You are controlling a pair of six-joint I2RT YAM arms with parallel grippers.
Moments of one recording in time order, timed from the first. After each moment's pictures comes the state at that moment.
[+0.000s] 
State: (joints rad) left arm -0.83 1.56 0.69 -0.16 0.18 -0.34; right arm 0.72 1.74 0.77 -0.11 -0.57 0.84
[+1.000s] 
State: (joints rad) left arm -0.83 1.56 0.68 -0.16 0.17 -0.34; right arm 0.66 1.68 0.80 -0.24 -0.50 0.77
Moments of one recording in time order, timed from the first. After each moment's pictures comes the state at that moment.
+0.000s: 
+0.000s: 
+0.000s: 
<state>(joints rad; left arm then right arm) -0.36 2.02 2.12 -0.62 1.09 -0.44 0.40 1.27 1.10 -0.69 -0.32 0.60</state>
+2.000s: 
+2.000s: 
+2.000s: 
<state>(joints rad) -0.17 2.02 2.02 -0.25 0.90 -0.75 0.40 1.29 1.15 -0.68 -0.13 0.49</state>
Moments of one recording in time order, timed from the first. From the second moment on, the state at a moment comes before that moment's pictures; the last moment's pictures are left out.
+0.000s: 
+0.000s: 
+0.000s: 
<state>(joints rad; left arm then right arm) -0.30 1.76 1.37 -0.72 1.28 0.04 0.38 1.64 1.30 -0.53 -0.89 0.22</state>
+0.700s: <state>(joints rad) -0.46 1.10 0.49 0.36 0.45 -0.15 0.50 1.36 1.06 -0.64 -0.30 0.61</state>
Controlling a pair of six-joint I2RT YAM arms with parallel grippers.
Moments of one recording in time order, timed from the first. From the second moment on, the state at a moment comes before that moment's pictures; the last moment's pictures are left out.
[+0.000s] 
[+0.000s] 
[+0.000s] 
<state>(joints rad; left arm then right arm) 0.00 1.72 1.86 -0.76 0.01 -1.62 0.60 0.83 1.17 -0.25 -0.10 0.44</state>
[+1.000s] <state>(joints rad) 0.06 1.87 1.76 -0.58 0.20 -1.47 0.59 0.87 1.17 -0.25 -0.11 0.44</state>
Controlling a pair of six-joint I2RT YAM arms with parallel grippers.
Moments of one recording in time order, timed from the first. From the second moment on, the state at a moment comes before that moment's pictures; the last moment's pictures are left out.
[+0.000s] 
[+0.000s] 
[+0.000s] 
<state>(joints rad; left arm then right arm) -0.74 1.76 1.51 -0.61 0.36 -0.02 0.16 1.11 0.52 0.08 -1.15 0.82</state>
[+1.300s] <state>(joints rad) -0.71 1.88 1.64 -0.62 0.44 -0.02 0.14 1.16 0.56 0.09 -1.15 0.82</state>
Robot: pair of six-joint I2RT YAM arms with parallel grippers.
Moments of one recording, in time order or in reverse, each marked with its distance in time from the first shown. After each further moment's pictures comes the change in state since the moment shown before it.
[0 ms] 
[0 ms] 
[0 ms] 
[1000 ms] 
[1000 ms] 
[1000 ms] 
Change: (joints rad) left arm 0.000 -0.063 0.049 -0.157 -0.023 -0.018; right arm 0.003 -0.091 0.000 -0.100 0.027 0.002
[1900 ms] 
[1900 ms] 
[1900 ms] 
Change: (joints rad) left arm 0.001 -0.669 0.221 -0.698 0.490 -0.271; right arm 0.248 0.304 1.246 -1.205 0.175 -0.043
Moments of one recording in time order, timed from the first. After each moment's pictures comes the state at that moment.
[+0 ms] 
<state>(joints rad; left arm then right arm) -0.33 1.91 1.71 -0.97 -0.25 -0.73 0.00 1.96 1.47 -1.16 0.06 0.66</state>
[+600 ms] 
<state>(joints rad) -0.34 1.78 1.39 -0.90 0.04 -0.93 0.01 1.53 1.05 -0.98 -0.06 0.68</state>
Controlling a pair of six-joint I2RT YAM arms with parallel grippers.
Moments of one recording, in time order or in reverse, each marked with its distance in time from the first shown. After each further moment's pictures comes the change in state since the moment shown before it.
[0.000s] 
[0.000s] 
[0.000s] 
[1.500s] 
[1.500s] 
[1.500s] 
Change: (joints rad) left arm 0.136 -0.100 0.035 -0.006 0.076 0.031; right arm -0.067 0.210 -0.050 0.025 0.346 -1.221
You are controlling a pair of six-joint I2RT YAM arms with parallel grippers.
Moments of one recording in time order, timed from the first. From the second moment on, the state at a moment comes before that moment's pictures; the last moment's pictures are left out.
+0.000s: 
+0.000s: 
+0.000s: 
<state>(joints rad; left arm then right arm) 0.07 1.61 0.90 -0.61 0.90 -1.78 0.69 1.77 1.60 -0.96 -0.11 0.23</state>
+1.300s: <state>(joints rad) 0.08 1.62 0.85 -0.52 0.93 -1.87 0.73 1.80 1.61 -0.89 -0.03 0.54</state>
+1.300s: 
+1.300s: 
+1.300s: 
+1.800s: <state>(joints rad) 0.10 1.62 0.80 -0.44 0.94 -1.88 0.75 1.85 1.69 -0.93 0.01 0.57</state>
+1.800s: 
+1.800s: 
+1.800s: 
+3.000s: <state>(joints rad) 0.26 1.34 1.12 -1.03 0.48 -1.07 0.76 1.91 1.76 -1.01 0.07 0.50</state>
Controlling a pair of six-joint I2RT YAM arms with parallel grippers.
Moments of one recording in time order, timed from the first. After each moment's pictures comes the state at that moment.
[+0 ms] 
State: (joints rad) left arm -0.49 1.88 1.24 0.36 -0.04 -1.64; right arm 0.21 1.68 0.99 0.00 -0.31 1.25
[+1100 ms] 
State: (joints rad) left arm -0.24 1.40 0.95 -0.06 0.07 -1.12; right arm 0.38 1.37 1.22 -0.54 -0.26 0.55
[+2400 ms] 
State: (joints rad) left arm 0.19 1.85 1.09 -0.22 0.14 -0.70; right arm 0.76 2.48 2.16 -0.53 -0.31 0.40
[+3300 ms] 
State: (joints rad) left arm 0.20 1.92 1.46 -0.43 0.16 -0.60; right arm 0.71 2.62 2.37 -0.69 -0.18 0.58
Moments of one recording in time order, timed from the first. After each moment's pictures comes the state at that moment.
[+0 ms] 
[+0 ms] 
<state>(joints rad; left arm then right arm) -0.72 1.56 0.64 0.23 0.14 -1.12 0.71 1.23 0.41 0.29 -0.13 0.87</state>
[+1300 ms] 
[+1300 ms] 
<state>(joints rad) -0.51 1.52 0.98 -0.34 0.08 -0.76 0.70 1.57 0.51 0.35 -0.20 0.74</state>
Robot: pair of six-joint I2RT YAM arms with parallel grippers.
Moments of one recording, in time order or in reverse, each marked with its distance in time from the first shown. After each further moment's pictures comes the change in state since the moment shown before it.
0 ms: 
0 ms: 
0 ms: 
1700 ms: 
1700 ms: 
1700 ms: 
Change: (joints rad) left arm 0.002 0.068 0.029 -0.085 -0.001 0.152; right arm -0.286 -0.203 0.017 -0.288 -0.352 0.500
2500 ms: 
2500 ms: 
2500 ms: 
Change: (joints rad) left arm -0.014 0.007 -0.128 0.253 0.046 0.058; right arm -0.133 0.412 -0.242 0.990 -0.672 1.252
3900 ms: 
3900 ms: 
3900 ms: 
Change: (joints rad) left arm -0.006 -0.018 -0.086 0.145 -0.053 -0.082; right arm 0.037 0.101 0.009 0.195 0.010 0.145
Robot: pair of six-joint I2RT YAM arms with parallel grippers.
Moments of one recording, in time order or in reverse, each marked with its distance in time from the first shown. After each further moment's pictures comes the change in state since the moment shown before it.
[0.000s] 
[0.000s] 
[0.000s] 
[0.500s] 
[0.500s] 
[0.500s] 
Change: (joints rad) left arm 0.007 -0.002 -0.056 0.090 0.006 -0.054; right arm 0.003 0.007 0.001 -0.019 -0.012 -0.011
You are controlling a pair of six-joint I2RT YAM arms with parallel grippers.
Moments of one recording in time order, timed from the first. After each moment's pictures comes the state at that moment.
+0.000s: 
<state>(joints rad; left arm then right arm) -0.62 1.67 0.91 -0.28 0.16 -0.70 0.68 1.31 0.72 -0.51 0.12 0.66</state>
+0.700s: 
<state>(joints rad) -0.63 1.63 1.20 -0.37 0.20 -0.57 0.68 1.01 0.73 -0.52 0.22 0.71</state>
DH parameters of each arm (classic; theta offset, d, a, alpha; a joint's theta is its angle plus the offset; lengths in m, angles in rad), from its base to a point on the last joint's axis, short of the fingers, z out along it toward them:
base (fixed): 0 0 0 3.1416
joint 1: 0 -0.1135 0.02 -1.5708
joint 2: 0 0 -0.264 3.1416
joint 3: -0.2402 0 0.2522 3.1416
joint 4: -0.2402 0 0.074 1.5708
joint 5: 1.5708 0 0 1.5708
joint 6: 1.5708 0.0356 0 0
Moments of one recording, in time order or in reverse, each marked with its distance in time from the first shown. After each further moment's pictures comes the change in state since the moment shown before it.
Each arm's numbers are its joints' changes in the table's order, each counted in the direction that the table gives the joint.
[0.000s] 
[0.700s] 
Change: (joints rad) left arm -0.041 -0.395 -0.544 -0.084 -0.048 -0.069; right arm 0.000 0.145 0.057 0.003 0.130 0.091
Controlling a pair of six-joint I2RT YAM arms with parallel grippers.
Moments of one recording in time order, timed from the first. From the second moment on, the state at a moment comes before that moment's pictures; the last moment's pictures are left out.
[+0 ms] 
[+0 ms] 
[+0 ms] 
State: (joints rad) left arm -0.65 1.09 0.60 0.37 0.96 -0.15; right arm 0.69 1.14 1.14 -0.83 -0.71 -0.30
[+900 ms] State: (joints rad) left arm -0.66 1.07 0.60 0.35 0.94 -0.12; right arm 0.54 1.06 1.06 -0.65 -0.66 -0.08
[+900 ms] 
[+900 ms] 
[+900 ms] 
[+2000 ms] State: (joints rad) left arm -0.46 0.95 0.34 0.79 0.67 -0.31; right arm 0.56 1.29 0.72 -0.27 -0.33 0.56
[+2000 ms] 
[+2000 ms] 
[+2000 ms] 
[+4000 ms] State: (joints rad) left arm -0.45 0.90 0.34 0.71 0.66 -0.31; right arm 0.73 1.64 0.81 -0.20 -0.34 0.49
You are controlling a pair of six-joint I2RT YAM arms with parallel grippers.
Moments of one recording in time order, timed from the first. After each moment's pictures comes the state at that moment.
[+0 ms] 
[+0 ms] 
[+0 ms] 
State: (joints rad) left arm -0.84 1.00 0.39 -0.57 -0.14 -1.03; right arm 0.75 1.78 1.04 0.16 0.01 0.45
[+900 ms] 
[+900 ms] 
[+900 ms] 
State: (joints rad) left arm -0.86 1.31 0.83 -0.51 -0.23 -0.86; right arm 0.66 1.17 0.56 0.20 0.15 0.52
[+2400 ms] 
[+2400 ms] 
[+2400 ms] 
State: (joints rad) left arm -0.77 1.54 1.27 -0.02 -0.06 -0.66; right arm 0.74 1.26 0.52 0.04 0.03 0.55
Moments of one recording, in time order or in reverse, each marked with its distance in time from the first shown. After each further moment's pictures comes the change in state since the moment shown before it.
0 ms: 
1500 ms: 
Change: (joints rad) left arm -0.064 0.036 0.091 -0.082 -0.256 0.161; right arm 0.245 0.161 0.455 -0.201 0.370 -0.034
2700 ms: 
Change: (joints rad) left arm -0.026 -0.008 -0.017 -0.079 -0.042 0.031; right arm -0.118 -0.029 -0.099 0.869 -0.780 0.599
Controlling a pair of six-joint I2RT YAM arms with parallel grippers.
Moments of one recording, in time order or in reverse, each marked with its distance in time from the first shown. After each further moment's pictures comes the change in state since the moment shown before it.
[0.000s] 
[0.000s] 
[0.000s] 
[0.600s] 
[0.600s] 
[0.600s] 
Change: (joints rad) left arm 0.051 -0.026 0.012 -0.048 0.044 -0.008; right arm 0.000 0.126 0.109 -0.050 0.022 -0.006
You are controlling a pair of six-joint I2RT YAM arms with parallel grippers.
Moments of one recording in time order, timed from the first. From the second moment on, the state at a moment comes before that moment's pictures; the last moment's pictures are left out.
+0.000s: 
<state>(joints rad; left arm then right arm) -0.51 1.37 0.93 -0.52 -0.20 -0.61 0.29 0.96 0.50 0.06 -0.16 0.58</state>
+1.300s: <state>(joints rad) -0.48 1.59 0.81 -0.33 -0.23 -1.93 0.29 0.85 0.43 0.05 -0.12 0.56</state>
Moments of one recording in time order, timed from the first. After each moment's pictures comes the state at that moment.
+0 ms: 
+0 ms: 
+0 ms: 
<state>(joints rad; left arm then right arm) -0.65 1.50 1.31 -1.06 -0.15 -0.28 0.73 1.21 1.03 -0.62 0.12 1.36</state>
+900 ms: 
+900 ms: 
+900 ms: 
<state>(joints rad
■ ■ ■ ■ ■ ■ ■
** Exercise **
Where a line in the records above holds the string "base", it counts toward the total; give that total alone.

** Solution **
2